#### [Required work]
Leave out the pictures, and retype only the lines from the beginning of the material through the line that contains "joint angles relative", including both.

#### [Data]
= = =

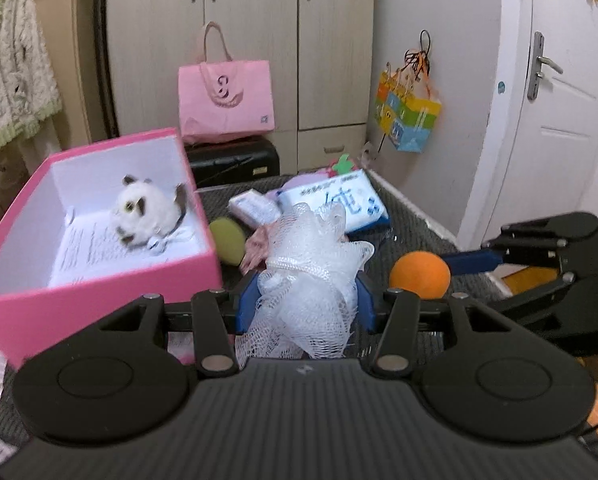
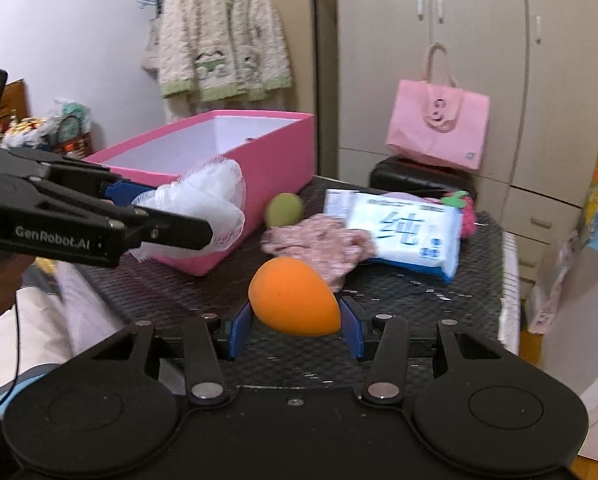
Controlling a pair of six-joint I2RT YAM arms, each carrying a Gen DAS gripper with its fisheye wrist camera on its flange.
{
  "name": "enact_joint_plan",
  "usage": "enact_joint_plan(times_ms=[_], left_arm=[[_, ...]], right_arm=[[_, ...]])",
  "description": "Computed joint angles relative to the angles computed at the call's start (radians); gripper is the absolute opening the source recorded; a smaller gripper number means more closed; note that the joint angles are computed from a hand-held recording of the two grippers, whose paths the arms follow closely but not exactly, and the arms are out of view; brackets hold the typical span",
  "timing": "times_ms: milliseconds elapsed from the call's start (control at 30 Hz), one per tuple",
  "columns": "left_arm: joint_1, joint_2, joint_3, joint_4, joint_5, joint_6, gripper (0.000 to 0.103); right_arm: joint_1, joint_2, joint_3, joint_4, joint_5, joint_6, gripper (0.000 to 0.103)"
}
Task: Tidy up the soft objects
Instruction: 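Carry the bath puff into the shoebox while the right gripper carries the orange sponge there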
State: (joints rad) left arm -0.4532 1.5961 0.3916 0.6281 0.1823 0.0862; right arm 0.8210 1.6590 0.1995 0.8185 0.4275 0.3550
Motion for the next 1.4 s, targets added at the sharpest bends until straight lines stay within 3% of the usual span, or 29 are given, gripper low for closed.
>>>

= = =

#### [Response]
Controlling a pair of six-joint I2RT YAM arms, each carrying a Gen DAS gripper with its fisheye wrist camera on its flange.
{
  "name": "enact_joint_plan",
  "usage": "enact_joint_plan(times_ms=[_], left_arm=[[_, ...]], right_arm=[[_, ...]])",
  "description": "Computed joint angles relative to the angles computed at the call's start (radians); gripper is the absolute opening the source recorded; a smaller gripper number means more closed; note that the joint angles are computed from a hand-held recording of the two grippers, whose paths the arms follow closely but not exactly, and the arms are out of view; brackets hold the typical span",

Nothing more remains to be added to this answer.